Para embasar essa sua afirmação, a atriz recorreu a uma entrevista da médica Margarete Dalcomo. Segundo a pneumologista, em cerca de 15 anos, a população brasileira deverá atingir o pico estimado pelos especialistas em 230 milhões de pessoas. A partir daí vai começar a diminuir. Como assim, diminuir? A respostas é simples: o Brasil envelheceu rápido demais e ainda não se deu conta.
Depois de toda essa prosa. Dito tudo isso, se você ainda não me conhece talvez esteja me idealizando com uma velhinha de coque. Aquela que passa o dia na cadeira de balanço, tricotando, tremendo de medo do futuro. Não me surpreendo. Aos vinte e poucos anos eu também tinha essa visão. Era essa a ideia que eu fazia de uma pessoa vivendo a maturidade.
Naquela época olhava para minha mãe e para a minha avó com a admiração de quem se encanta com valiosas peças exibidas em museus mundo afora. Só que não era bem assim. Estava completamente equivocada. Minha avó sempre foi uma mulher forte, determinada. E, no caso dela, o coque não era só uma metáfora. Vovó usou o penteado por muitos anos por uma imposição de meu avô. Mas assim que o nosso querido se foi para outro plano, Vovó cortou o cabelo e o manteve prático e elegante até se juntar na eternidade ao parceiro de mais de seis décadas.
Quanto à minha mãe, Dona Nely era mulher poderosa (ou seria empoderada?). Esbanjava competência. Dividia-se com igual talento entre os papéis de mãe, dona de casa, professora e gestora. Mesmo assim, ainda repleta de energia e vigor, sem que esse fosse o seu desejo real, foi aposentada antes de completar sessenta anos. Outros tempos. Hoje, certamente, não seria assim.
Essa “aposentadoria compulsória” imposta à minha mãe lembra muito o romance “Ojiichan”. O autor é Oscar Nakasato, um escritor paranaense descendente de japoneses. A obra retrata um período de indefinição vivido na velhice pelo professor Satoshi. O enredo é marcado pela resistência à ideia de apenas esperar pela morte. Aos 70 anos, aposentado compulsoriamente, Seu Satoshi se questiona: E agora? Sem a intenção de dar spoiler, a obra revela que essa fase da vida também pode ser repleta de descobertas, novos sentimentos e transformações profundas. E foi exatamente isso que aconteceu com minha mãe.
A exemplo do Seu Satoshi, Mamãe não jogou a toalha e foi à luta. Após a aposentadoria dedicou-se, como voluntária, à missão de contar histórias. Apoiada por professores tão capazes e idealistas quanto ela, Mamãe, com o talento que Deus lhe deu, conduzia as crianças pelo reino da fantasia. Transitava com desenvoltura tanto pelos castelos povoados por reis, rainhas e princesas medievais, fadas, bruxas e dragões, quanto pelo Sítio do Pica Pau Amarelo. Por lá, esgueirando-se pelas matas com Saci-Pererê, personagem que na visão dela (e também de Monteiro Lobato) de mal não tinha nada. Apenas usava a esperteza como estratégia para encantar as crianças que se deixavam envolver pelo talento daquela contadora de história. Ainda hoje, passado tantos anos, ainda ouço elogios à Dona Nely.
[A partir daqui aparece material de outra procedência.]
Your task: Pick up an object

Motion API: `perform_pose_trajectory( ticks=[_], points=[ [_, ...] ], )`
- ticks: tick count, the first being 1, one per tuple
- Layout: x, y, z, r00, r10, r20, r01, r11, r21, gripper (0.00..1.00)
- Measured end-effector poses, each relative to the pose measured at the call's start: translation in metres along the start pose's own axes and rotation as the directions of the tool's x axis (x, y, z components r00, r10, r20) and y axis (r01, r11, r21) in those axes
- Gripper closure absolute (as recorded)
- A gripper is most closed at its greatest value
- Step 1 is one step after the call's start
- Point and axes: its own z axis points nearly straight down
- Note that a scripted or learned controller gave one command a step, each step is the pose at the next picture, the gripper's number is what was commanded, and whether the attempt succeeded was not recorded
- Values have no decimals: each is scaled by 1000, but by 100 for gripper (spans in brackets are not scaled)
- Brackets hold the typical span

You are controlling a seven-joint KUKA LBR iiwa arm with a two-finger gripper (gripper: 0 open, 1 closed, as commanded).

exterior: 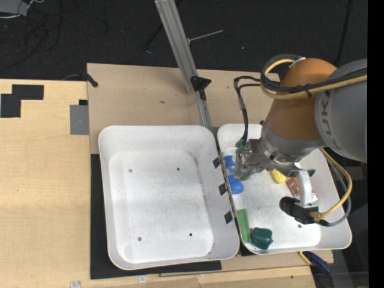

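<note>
Right bin [336,236] crowded — arm [300,113] hangs by its left edge.

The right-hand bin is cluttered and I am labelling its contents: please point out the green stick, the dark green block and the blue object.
green stick [242,224]: camera view, mid-length.
dark green block [261,237]: camera view, top face.
blue object [235,186]: camera view, rounded middle.

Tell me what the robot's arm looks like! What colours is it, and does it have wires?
The arm is big, round and grey, with a shiny orange band above the wrist. Black and yellow cables loop around it. At the end sits a small metal gripper over the right bin.
</note>
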Motion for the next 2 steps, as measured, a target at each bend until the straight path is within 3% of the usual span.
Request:
perform_pose_trajectory(
  ticks=[2],
  points=[
    [97, 21, -15, 1000, -1, 1, 1, 1000, -3, 100]
  ],
)
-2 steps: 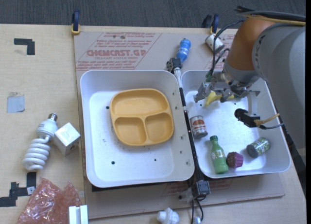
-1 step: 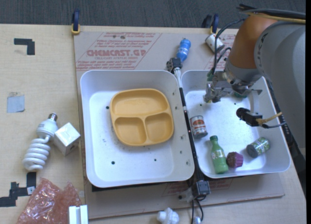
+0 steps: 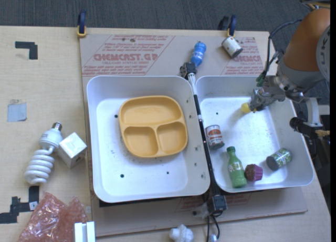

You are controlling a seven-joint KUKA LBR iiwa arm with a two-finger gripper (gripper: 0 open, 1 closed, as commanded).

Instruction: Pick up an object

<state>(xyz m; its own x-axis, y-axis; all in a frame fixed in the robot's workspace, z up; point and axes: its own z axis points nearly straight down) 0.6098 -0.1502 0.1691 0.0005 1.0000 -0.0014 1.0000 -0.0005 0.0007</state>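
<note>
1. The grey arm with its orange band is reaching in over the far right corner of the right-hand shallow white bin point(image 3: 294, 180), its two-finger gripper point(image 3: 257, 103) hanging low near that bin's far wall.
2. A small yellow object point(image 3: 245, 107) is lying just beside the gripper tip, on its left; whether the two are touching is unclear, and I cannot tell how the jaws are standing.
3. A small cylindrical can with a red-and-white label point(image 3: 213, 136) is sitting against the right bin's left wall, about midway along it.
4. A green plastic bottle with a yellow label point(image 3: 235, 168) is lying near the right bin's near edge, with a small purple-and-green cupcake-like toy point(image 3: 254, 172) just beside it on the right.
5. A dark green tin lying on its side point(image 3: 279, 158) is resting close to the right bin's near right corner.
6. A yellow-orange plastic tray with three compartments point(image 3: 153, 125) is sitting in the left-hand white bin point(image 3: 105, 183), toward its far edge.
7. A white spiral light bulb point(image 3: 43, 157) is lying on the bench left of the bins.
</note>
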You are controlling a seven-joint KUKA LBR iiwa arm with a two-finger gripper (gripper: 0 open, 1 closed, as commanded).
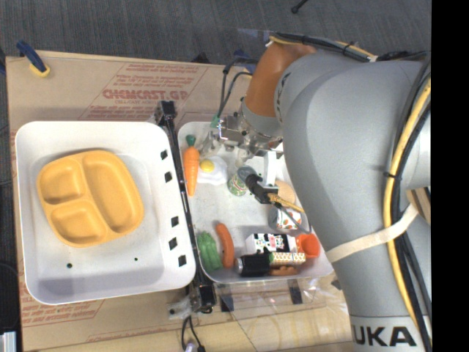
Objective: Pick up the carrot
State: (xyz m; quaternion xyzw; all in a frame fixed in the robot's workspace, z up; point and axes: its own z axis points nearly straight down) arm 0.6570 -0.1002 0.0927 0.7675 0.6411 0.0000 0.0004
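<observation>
The carrot (191, 169), orange with a green top, lies along the left wall of the right bin (192, 132), its top pointing toward the far end. My gripper (243, 139) hangs over the far part of that bin, just right of the carrot's green end and apart from it. The wrist and the grey arm above cover much of the gripper. Nothing is seen held in it.
Beside the carrot lie a fried-egg toy (209, 169) and a green can (238, 184). At the near end are a green vegetable (209, 250), a red sausage (226, 246) and a dark bottle (270, 261). The left bin (29, 141) holds a yellow sectioned plate (89, 195).
</observation>
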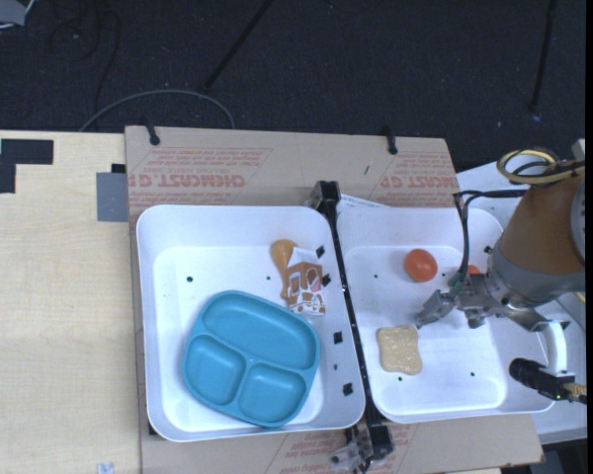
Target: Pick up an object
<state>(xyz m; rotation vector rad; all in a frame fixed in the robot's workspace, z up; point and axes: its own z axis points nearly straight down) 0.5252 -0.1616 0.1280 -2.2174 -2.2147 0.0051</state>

Essa determinação em seguir em frente e esse amor pelos livros, remédios para o recomeço pós-aposentadoria, são legados deixados pela minha querida. Pós tempo da delicadeza, vivendo com dignidade o outono da vida, nas horas de desalento e desesperança, penso na bravura com a qual Mamãe conduziu a sua vida e fez dela modelo para nós, filhos e filhas, netos e netas de Dona Nely.
Coragem! Viva Dona Nely! Viva! Seguindo em frente. Até mais.